• **TO DO**: Your task is to copy all of the entries exactly as they are given.
++++ DATA SHOWN
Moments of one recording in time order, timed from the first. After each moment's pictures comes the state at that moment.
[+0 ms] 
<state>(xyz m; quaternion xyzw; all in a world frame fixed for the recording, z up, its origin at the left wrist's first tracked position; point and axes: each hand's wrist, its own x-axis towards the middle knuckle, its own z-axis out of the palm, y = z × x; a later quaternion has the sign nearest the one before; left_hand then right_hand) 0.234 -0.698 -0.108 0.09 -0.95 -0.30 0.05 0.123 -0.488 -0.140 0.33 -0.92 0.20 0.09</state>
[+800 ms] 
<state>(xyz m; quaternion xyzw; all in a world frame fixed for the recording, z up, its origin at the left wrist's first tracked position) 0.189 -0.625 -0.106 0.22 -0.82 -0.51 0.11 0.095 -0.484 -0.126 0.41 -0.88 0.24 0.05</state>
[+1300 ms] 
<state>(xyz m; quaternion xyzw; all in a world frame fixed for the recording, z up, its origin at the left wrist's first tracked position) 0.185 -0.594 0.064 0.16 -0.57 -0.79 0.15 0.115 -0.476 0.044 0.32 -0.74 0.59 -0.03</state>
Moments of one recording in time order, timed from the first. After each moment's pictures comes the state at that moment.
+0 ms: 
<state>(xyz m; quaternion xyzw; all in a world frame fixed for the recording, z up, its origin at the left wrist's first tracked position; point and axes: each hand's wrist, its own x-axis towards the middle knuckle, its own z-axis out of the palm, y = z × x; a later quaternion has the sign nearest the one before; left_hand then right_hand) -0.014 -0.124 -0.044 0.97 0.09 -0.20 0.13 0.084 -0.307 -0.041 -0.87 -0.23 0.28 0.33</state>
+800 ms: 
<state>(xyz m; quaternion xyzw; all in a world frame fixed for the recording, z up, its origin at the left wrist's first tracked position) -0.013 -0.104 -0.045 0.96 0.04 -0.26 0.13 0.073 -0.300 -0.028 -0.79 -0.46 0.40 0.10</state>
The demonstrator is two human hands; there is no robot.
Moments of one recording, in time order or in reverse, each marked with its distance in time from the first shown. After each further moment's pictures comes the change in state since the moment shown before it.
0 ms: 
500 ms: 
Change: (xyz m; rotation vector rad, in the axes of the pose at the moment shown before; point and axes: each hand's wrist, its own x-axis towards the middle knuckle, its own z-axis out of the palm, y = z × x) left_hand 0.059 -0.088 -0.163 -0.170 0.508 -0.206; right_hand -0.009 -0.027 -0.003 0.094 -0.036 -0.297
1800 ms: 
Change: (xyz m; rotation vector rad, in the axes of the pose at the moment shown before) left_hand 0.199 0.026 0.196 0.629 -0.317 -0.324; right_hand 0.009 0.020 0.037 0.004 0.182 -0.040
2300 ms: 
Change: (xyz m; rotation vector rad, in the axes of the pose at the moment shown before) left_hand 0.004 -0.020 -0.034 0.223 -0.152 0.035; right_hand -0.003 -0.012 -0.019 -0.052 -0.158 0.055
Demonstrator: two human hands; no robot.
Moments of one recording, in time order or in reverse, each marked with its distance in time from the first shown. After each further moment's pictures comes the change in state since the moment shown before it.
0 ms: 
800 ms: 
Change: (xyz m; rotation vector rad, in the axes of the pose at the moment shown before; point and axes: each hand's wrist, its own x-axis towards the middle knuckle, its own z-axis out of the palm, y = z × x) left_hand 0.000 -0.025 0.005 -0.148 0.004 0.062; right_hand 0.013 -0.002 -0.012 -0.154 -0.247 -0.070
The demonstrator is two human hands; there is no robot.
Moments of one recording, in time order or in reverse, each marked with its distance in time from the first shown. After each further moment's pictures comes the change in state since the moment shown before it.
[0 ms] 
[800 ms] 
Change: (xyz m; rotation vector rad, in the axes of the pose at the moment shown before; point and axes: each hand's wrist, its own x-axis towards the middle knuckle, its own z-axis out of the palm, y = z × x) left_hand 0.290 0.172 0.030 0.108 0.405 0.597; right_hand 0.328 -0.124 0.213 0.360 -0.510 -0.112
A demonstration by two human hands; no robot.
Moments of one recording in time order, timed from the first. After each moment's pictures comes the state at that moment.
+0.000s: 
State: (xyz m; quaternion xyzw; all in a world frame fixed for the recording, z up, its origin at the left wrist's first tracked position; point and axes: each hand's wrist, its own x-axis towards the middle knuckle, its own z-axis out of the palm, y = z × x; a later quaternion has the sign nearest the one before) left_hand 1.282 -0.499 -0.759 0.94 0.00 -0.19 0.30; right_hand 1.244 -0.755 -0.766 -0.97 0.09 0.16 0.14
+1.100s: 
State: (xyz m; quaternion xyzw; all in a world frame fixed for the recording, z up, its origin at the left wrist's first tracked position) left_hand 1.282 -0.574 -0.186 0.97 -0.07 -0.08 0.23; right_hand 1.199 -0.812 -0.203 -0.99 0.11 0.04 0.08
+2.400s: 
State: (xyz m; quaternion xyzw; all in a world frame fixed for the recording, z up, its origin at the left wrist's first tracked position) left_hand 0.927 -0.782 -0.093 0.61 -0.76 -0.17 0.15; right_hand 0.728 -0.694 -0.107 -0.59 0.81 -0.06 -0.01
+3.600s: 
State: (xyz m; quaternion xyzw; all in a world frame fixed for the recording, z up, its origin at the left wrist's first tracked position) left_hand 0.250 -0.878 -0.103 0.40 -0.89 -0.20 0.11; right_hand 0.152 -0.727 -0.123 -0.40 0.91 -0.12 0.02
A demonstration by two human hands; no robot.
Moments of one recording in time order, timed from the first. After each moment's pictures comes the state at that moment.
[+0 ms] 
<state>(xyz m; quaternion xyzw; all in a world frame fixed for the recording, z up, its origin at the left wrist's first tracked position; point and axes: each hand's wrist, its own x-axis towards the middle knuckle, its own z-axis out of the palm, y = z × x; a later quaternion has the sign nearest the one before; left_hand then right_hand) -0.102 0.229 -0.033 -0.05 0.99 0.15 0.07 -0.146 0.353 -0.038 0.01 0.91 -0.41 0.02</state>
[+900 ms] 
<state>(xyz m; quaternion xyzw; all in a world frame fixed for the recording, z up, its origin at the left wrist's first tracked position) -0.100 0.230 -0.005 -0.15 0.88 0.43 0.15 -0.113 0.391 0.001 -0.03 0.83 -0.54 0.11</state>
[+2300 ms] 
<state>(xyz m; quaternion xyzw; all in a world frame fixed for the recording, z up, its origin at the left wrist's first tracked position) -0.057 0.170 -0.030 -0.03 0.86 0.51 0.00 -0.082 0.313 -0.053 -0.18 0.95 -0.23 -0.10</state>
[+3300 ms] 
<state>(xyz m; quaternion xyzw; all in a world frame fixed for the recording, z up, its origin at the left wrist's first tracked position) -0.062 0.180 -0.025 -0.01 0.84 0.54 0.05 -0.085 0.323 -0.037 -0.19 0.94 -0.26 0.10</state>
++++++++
• **SOLUTION FOR THIS PROBLEM**:
Moments of one recording in time order, timed from the first. After each moment's pictures comes the state at that moment.
[+0 ms] 
<state>(xyz m; quaternion xyzw; all in a world frame fixed for the recording, z up, its origin at the left wrist's first tracked position; point and axes: each hand's wrist, its own x-axis towards the middle knuckle, its own z-axis out of the palm, y = z × x; a later quaternion has the sign nearest the one before; left_hand then right_hand) 0.234 -0.698 -0.108 0.09 -0.95 -0.30 0.05 0.123 -0.488 -0.140 0.33 -0.92 0.20 0.09</state>
[+800 ms] 
<state>(xyz m; quaternion xyzw; all in a world frame fixed for the recording, z up, its origin at the left wrist's first tracked position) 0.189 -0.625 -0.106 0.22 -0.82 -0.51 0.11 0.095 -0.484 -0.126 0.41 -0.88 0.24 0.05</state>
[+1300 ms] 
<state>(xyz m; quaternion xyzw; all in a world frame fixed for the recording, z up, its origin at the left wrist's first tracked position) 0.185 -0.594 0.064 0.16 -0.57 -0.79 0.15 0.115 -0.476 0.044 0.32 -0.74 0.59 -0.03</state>
Moments of one recording in time order, timed from the first. After each moment's pictures comes the state at that moment.
+0 ms: 
<state>(xyz m; quaternion xyzw; all in a world frame fixed for the recording, z up, its origin at the left wrist's first tracked position; point and axes: each hand's wrist, its own x-axis towards the middle knuckle, its own z-axis out of the palm, y = z × x; a later quaternion has the sign nearest the one before; left_hand then right_hand) -0.014 -0.124 -0.044 0.97 0.09 -0.20 0.13 0.084 -0.307 -0.041 -0.87 -0.23 0.28 0.33</state>
+800 ms: 
<state>(xyz m; quaternion xyzw; all in a world frame fixed for the recording, z up, its origin at the left wrist's first tracked position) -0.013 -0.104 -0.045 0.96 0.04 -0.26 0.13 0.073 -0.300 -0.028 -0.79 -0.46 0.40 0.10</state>
The demonstrator is two human hands; there is no robot.
Moments of one recording, in time order or in reverse, each marked with its distance in time from the first shown. After each further moment's pictures comes the change in state since the moment shown before it.
0 ms: 
500 ms: 
Change: (xyz m; rotation vector rad, in the axes of the pose at the moment shown before; point and axes: each hand's wrist, its own x-axis towards the middle knuckle, its own z-axis out of the palm, y = z × x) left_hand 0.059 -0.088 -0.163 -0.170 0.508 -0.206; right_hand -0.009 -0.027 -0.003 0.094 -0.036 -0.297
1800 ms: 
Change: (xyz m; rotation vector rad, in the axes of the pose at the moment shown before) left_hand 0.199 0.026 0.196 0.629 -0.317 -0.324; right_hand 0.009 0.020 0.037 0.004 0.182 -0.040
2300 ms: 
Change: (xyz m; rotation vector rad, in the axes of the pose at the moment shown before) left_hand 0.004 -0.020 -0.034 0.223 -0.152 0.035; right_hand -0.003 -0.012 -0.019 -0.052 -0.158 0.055
Demonstrator: two human hands; no robot.
Moments of one recording, in time order or in reverse, each marked with its distance in time from the first shown. After each further moment's pictures comes the change in state since the moment shown before it.
0 ms: 
800 ms: 
Change: (xyz m; rotation vector rad, in the axes of the pose at the moment shown before; point and axes: each hand's wrist, its own x-axis towards the middle knuckle, its own z-axis out of the palm, y = z × x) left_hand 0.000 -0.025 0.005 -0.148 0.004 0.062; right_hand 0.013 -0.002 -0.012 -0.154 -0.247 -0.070
The demonstrator is two human hands; there is no robot.
Moments of one recording, in time order or in reverse, each marked with its distance in time from the first shown. After each further moment's pictures comes the change in state since the moment shown before it.
[0 ms] 
[800 ms] 
Change: (xyz m; rotation vector rad, in the axes of the pose at the moment shown before; point and axes: each hand's wrist, its own x-axis towards the middle knuckle, its own z-axis out of the palm, y = z × x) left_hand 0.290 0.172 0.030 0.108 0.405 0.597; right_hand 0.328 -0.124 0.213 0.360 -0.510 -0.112
A demonstration by two human hands; no robot.
Moments of one recording in time order, timed from the first. After each moment's pictures comes the state at that moment.
+0.000s: 
State: (xyz m; quaternion xyzw; all in a world frame fixed for the recording, z up, its origin at the left wrist's first tracked position; point and axes: each hand's wrist, its own x-axis towards the middle knuckle, its own z-axis out of the palm, y = z × x; a later quaternion has the sign nearest the one before) left_hand 1.282 -0.499 -0.759 0.94 0.00 -0.19 0.30; right_hand 1.244 -0.755 -0.766 -0.97 0.09 0.16 0.14
+1.100s: 
State: (xyz m; quaternion xyzw; all in a world frame fixed for the recording, z up, its origin at the left wrist's first tracked position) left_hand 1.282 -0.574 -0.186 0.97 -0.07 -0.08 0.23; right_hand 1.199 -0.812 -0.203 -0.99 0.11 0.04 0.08
+2.400s: 
State: (xyz m; quaternion xyzw; all in a world frame fixed for the recording, z up, its origin at the left wrist's first tracked position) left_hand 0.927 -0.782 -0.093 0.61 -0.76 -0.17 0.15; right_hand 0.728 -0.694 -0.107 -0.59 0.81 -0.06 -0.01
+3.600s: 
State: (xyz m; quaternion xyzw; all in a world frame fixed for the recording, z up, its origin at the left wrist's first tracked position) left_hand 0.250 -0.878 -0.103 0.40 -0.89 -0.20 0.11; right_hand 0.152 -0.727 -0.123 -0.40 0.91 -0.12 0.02
A demonstration by two human hands; no robot.
Moments of one recording in time order, timed from the first. After each moment's pictures comes the state at that moment.
[+0 ms] 
<state>(xyz m; quaternion xyzw; all in a world frame fixed for the recording, z up, its origin at the left wrist's first tracked position; point and axes: each hand's wrist, its own x-axis towards the middle knuckle, its own z-axis out of the palm, y = z × x; a later quaternion has the sign nearest the one before; left_hand then right_hand) -0.102 0.229 -0.033 -0.05 0.99 0.15 0.07 -0.146 0.353 -0.038 0.01 0.91 -0.41 0.02</state>
[+900 ms] 
<state>(xyz m; quaternion xyzw; all in a world frame fixed for the recording, z up, its origin at the left wrist's first tracked position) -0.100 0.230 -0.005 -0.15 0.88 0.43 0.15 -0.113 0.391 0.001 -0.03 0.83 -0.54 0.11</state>
[+2300 ms] 
<state>(xyz m; quaternion xyzw; all in a world frame fixed for the recording, z up, its origin at the left wrist's first tracked position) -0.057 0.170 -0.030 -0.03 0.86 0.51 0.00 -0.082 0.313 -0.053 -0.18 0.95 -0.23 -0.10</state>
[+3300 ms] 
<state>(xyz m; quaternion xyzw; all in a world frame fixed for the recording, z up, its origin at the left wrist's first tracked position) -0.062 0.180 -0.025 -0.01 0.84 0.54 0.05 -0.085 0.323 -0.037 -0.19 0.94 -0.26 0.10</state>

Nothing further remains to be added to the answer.